AIM OF THE TASK = Print the records below exactly. Omit every picture.

Data items
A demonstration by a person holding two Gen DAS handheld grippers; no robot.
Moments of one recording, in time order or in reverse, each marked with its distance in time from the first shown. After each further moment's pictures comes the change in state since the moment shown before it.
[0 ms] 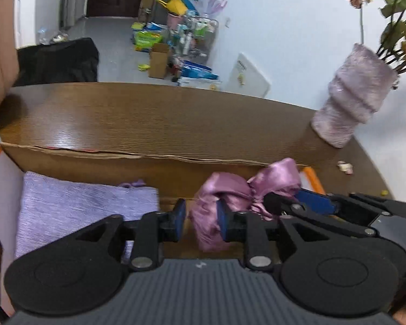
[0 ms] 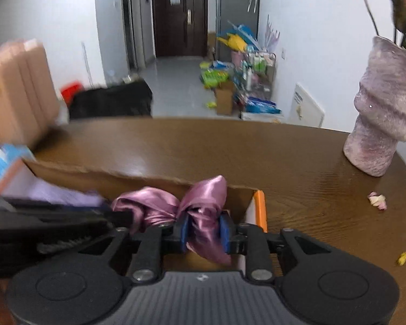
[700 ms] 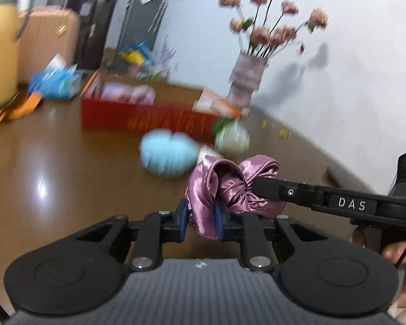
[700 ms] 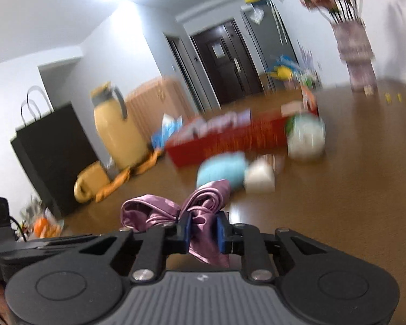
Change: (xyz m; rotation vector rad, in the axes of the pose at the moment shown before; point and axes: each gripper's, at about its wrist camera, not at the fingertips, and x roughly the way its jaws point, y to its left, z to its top) left arm -0.304 0.027 -0.338 0.125 -0.271 -0.215; right arm -0.300 0.067 -0.325 0.207 -0.309 0.429
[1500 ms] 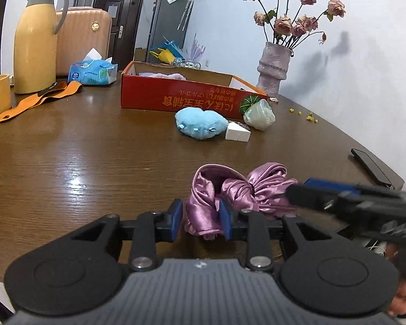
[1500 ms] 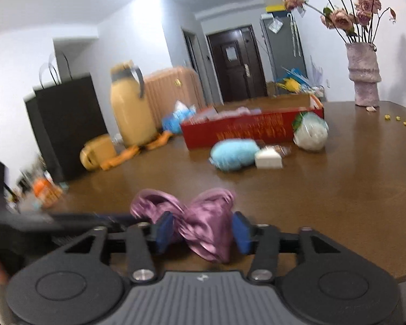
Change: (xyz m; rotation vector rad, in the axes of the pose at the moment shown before) left arm -0.040 -0.011 -0.069 -0.003 0.019 0.179; right arm -0.046 0.042 -0.059 -0.133 0.008 -0.017
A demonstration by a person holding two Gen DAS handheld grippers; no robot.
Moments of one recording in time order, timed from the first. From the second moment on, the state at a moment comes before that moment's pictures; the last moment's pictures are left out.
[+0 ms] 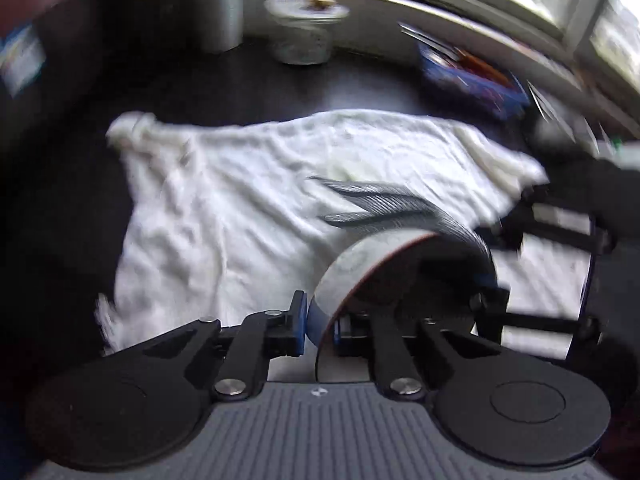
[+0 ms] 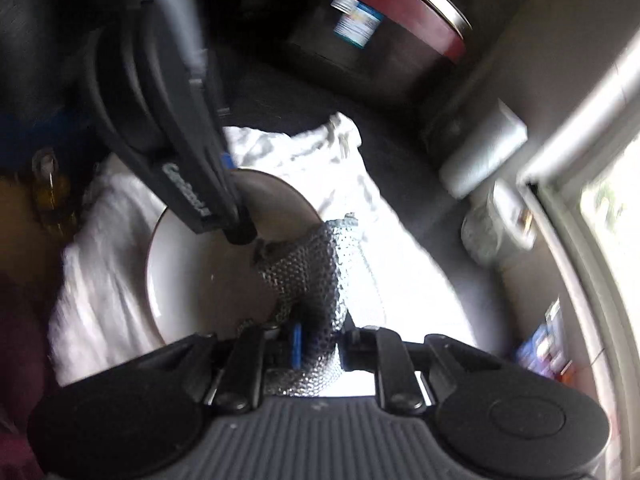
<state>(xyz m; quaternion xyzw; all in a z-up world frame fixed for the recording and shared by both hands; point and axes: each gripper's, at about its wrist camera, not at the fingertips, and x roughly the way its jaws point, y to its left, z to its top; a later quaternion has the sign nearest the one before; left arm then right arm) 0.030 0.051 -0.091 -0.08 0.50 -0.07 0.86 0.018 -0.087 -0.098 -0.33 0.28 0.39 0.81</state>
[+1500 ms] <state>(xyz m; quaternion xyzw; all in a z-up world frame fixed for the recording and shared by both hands) 0.013 0.104 -0.134 -0.34 0.53 -0.03 0.78 0.023 -0.097 -0.104 -0.21 0.36 0.38 0.83</state>
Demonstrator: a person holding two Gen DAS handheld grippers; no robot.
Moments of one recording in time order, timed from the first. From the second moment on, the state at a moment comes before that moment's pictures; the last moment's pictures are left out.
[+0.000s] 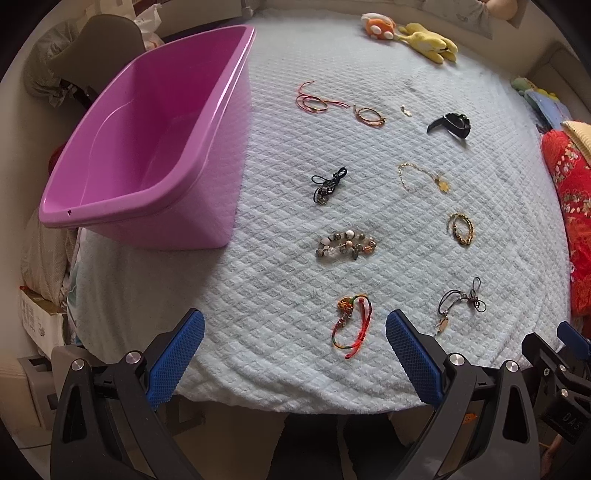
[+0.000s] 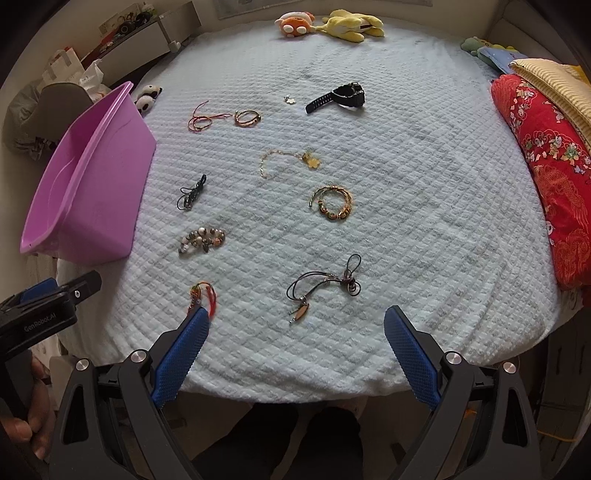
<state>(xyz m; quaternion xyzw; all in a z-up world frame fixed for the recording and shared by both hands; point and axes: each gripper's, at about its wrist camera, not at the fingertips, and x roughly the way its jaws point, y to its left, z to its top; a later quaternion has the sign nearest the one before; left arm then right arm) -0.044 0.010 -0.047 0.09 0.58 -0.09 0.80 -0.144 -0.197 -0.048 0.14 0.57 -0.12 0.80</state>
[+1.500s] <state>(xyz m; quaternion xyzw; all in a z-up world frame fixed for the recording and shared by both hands) -0.067 -0.048 -0.215 0.07 0.57 -0.05 0.82 -0.126 -0.250 -0.205 0.12 0.53 -0.09 0.84</state>
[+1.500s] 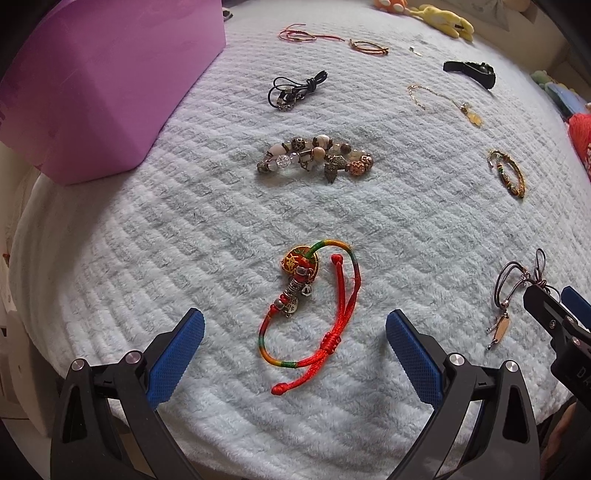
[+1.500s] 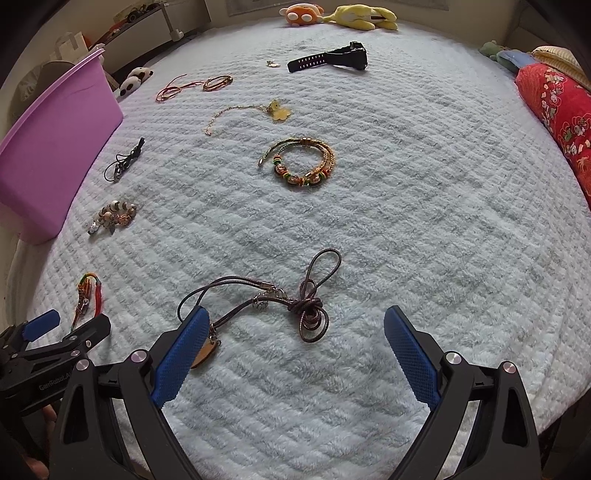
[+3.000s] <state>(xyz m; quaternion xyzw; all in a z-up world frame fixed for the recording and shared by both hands) -0.077 -0.048 -0.204 0.06 0.54 -0.07 0.84 -0.124 -0.235 -0.202 0.10 0.51 -0.08 0.85</state>
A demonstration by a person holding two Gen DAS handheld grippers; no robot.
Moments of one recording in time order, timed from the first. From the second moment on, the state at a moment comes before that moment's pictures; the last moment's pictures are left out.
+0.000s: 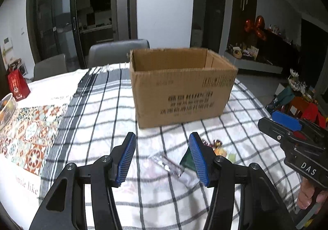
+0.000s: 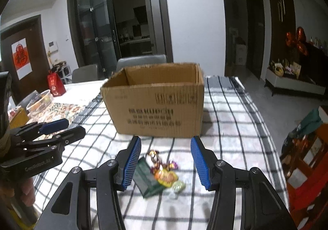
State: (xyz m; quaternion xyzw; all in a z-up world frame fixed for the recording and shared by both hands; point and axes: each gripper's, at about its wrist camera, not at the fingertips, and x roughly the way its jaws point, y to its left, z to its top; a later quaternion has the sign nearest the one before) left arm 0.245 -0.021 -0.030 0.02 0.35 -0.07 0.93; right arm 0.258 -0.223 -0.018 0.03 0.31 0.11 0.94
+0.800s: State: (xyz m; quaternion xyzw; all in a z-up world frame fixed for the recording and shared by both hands) left arm 0.276 -0.019 -0.122 -0.04 0.44 -0.09 0.89; right arm 0.267 -0.229 -0.106 0.10 0.41 0.07 0.91
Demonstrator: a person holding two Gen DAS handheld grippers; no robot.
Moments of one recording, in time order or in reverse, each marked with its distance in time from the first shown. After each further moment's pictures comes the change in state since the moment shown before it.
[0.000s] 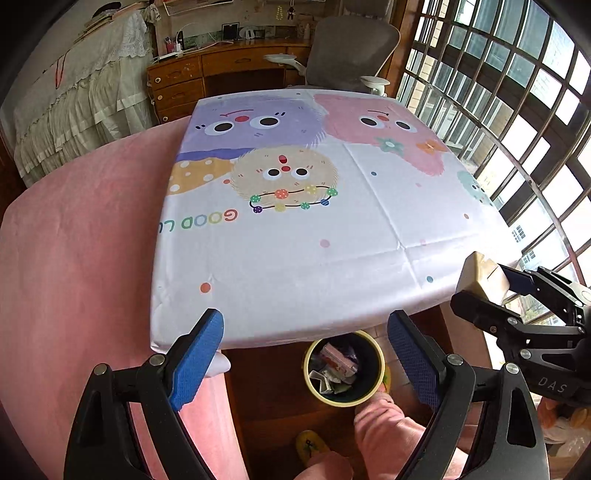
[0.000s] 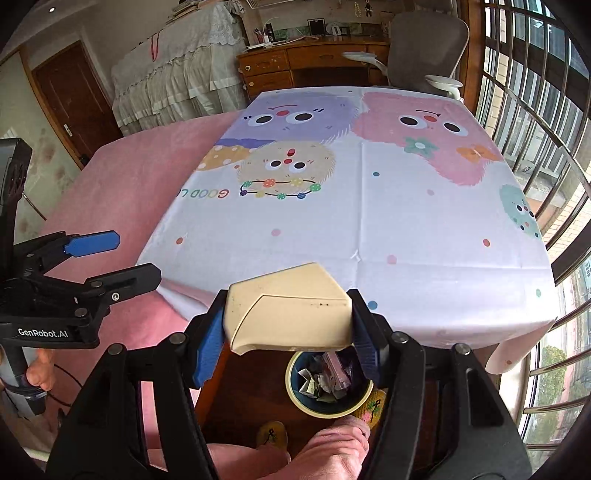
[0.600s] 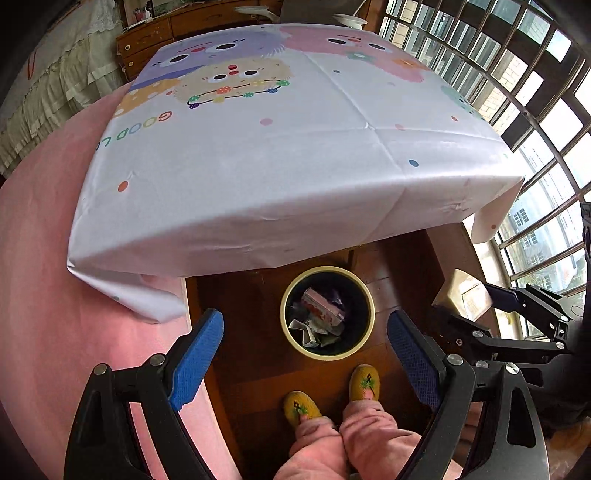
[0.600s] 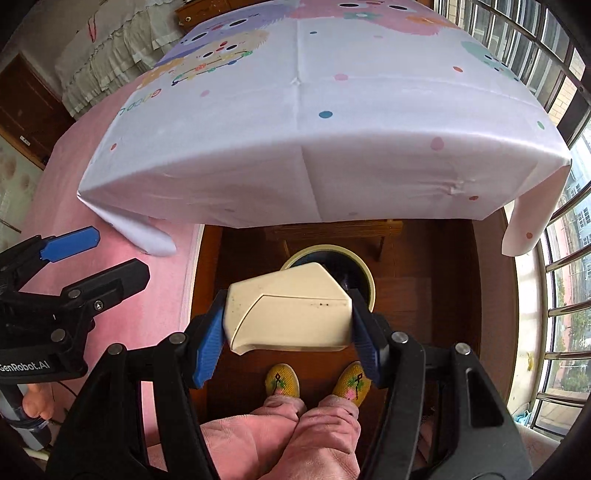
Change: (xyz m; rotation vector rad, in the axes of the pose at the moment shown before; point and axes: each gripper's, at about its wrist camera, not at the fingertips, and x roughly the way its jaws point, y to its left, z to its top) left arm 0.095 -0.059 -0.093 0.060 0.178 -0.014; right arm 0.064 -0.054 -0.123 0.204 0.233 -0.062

FINISHED TASK =
A demonstration by a person holding two Gen DAS handheld grippers; no robot.
Moments of one recording, in time order or in reverse, each marked with its distance in time from the first shown. After each further moment's pictures comes the change in state since the moment shown before it.
[0 ms] 
[0 ms] 
[700 ms] 
[700 ms] 
Change: (xyz m; rotation vector rad, in the axes of the pose at the moment shown before; point and axes: each gripper's, at about its wrist camera, not at the fingertips, and x roughly the way its jaws point, y to its left, z to its top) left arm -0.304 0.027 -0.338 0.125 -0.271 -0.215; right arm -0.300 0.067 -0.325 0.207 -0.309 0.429
[1500 ms] 
[1500 ms] 
Change: (xyz m; rotation vector rad, in the axes of the pose at the moment shown before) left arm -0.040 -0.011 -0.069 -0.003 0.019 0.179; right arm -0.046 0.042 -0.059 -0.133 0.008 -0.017
A demonstration by a person holding two Gen DAS handheld grippers; no robot.
Moments of one recording in time order, timed from the first. From the second moment on, the state at a moment comes before that moment's pictures; the last moment's pictures are left out.
[+0 ms] 
[+0 ms] 
<state>(xyz m; quaternion xyzw; all in a z-up world frame fixed for the recording and shared by both hands; point and axes: each gripper's, at about its wrist camera, not at the fingertips, and x roughly the way its jaws point, y to its left, z to its top; a later quaternion has the sign nearest the one before; left arm then right arm) 0.030 0.051 -0.091 -0.08 0.50 -0.07 0.86 0.018 -0.087 -0.098 -0.33 0.28 0.39 0.81</state>
[+1500 ms] <state>(xyz m; quaternion xyzw; all in a z-up world frame fixed for the recording and shared by both hands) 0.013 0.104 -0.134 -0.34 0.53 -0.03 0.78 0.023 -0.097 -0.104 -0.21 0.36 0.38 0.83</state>
Demonstrator: a person holding two Gen DAS handheld grippers; no robot.
Moments of one recording in time order, timed from the first. From the second moment on, the state at a moment comes before that moment's pictures; the last moment's pictures are left out.
[+0.000s] 
[+0.000s] 
<state>(xyz m; quaternion xyzw; all in a z-up world frame fixed for the recording and shared by both hands; point and axes: each gripper's, at about its wrist camera, not at the fingertips, and x roughly the way its jaws point, y to its left, z to its top; a later quaternion has the sign nearest the one before; left arm then right arm) -0.044 0.010 -0.047 0.09 0.58 -0.09 0.80 -0.144 -0.197 -0.048 0.14 0.57 -0.12 0.80</state>
[+1.500s] <state>(xyz m; quaternion xyzw; all in a z-up world frame fixed for the recording and shared by both hands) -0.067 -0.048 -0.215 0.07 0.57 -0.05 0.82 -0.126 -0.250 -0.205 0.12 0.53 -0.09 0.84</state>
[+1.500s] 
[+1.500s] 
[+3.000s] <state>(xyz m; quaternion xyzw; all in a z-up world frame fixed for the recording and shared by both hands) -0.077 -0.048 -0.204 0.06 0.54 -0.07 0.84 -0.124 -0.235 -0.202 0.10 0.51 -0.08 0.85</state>
A demonstration by a person holding two Gen DAS handheld grippers; no robot.
Moments of one recording in time order, timed from the first. From the second moment on, the state at a moment comes before that moment's pictures; the last moment's pictures are left out.
+0.000s: 
+0.000s: 
State: (xyz m; quaternion xyzw; all in a z-up world frame fixed for the recording and shared by both hands; point and axes: each gripper's, at about its wrist camera, not at the fingertips, and x roughly the way its jaws point, y to its left, z to its top; a later quaternion has the sign nearest the one before) left arm 0.245 -0.021 -0.030 0.02 0.35 -0.07 0.93; right arm 0.258 -0.223 -0.018 0.03 0.31 0.11 0.94
+0.800s: State: (xyz m; quaternion xyzw; all in a z-up world frame fixed for the recording and shared by both hands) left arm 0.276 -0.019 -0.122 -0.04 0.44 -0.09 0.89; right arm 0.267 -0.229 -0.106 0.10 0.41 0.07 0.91
Demonstrator: a person holding two Gen DAS handheld grippers; no robot.
Moments of one recording, in time order or in reverse, each marked with its distance in time from the first shown. After each further moment's pictures comes the change in state since the moment shown before it.
[0.000s] 
[0.000s] 
[0.600s] 
[0.600s] 
Change: (xyz m; rotation vector rad, in the axes of the pose at the moment shown before; point and axes: each gripper's, at about its wrist camera, not at the fingertips, and x roughly the way its jaws point, y to its left, z to its top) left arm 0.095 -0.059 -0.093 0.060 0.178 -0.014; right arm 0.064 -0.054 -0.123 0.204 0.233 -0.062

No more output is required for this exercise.